El Houate Brahim, Rouba Hassan, Sibai Hicham, Barakat Abdelhamid, Chafik Abdelaziz, Chadli El Bekkay, Imken Laila, Bogatcheva Natalia V, Feng Shu, Agoulnik Alexander I, McElreavey Ken
Human Genetics Department, Institut Pasteur of Morocco, Casablanca, Morocco.
J Urol. 2007 May;177(5):1947-51. doi: 10.1016/j.juro.2007.01.002.
Cryptorchidism affects 1% to 9% of full-term male neonates. Hypospadias is the second most frequent congenital anomaly seen in newborn males. These pathological conditions are part of the testicular dysgenesis syndrome. Insulin-like factor 3 and LGR8 (leucine-rich repeat-containing G protein-coupled receptor 8), acting as a hormone and a receptor, respectively, are involved in control of the first phase of testicular descent via gubernacular development.
The study group consisted of 184 patients, of whom 52 presented with unilateral cryptorchidism, 37 presented with bilateral cryptorchidism, 19 presented with cryptorchidism and hypospadias, 1 presented with bilateral cryptorchidism and micropenis, and 75 presented with isolated hypospadias. A control panel consisted of 270 controls, including 127 fertile, and 143 fertile noncryptorchid males. Insulin-like factor 3 mutations were analyzed by direct sequencing and restriction enzyme digestion. We analyzed the ability of the mutant insulin-like factor 3 peptides identified in this study to activate LGR8 receptor in an ex vivo assays.
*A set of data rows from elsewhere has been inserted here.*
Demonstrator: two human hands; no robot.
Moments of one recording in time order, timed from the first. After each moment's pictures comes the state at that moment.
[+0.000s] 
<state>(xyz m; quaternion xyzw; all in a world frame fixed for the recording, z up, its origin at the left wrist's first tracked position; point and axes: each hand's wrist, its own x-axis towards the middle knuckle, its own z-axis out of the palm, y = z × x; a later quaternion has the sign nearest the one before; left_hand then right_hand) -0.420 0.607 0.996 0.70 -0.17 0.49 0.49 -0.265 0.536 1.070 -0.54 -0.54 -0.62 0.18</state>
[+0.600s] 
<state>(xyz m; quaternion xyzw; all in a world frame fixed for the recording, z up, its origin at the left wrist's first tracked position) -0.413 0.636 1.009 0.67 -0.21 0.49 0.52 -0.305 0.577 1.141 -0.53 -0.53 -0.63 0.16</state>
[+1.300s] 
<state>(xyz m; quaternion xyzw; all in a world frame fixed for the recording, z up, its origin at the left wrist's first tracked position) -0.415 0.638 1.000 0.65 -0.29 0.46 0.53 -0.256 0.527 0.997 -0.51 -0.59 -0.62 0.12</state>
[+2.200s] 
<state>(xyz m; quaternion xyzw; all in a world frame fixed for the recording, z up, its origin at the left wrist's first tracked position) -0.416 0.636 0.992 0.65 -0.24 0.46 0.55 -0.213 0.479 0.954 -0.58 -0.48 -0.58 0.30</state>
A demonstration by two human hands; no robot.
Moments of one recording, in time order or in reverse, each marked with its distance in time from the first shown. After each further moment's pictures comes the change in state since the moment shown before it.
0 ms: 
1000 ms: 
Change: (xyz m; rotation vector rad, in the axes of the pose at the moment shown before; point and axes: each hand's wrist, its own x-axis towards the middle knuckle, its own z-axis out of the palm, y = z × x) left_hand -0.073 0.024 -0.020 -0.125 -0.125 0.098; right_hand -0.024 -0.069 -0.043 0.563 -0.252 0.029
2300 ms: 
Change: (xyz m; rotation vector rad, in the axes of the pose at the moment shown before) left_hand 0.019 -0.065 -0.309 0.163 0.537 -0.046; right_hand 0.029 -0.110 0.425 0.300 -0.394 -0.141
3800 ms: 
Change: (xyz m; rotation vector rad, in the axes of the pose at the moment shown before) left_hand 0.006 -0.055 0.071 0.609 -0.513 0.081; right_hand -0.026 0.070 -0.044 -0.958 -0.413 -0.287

We identified 3 novel insulin-like factor 3 variants, including C-19G, V18M and R105H, in 3 of the 109 patients (2.75%) but in none of the 270 controls. The V18M mutation in the insulin-like factor 3 signal peptide had a significant deleterious effect in activating LGR8 receptor in ex vivo studies (p<0.05). To our knowledge we report the first variant in the promoter region of the insulin-like factor 3 gene in a patient with cryptorchidism in association with micropenis.
Mutations involving the insulin-like factor 3 gene may contribute to other anomalies of male genital development, such as micropenis.
隐睾症影响1%至9%的足月男婴。尿道下裂是男婴中第二常见的先天性异常。这些病理状况是睾丸发育不全综合征的一部分。胰岛素样因子3和LGR8(富含亮氨酸重复序列的G蛋白偶联受体8)分别作为一种激素和一种受体,通过引带发育参与睾丸下降第一阶段的控制。
研究组由184例患者组成,其中52例为单侧隐睾症,37例为双侧隐睾症,19例为隐睾症合并尿道下裂,1例为双侧隐睾症合并小阴茎,75例为单纯尿道下裂。对照组由270名对照者组成,包括127名有生育能力的男性和143名无隐睾症的有生育能力的男性。通过直接测序和限制性内切酶消化分析胰岛素样因子3突变。我们在体外试验中分析了本研究中鉴定出的突变胰岛素样因子3肽激活LGR8受体的能力。
我们在109例患者中的3例(2.75%)中鉴定出3种新的胰岛素样因子3变体,即C-19G、V18M和R105H,但在270名对照者中均未发现。在体外研究中,胰岛素样因子3信号肽中的V18M突变对激活LGR8受体有显著有害影响(p<0.05)。据我们所知,我们报道了第一例隐睾症合并小阴茎患者胰岛素样因子3基因启动子区域的变体。
涉及胰岛素样因子3基因的突变可能导致男性生殖器发育的其他异常,如小阴茎。